[WHAT THE EXERCISE ASKS]:
All of the data should be output character for character, except the pictures.

[GIVEN MATERIAL]:
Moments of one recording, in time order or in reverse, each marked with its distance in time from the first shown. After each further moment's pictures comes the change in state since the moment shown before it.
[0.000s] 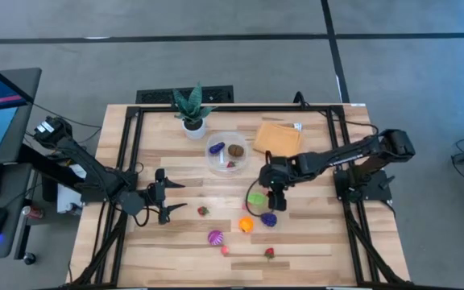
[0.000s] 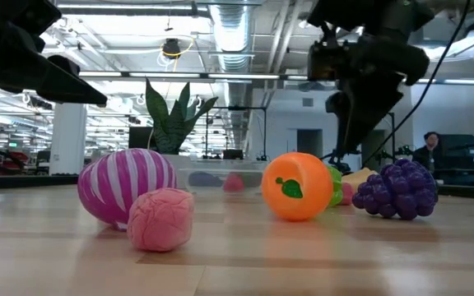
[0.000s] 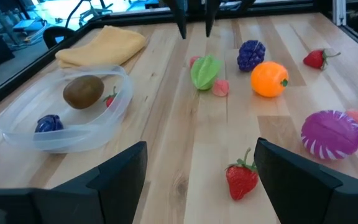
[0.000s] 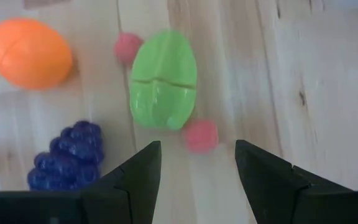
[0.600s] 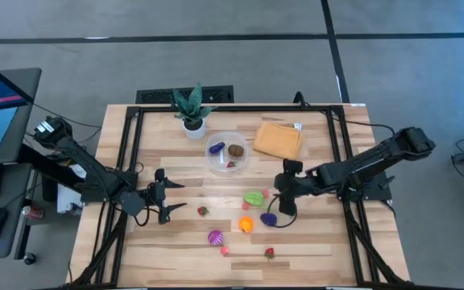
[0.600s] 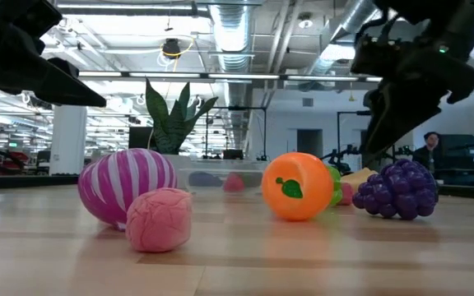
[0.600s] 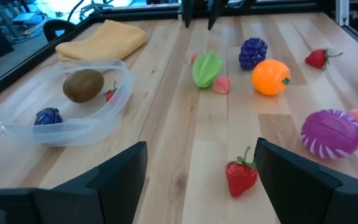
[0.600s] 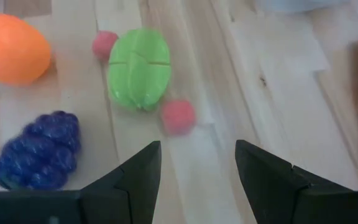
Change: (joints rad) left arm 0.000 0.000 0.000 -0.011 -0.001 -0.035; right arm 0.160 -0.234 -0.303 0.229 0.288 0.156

[ANSWER SPACE]:
Moments of one recording, in time order or in reverse, each marked with its distance in time from the first shown. After each further moment's pictures comes the change in state since the moment shown before it.
[0.000s] 
[0.000s] 
[0.000s] 
[0.000s] 
[0.600s] 
[0.600s] 
[0.600s] 
[0.600s] 
Change: (joints rad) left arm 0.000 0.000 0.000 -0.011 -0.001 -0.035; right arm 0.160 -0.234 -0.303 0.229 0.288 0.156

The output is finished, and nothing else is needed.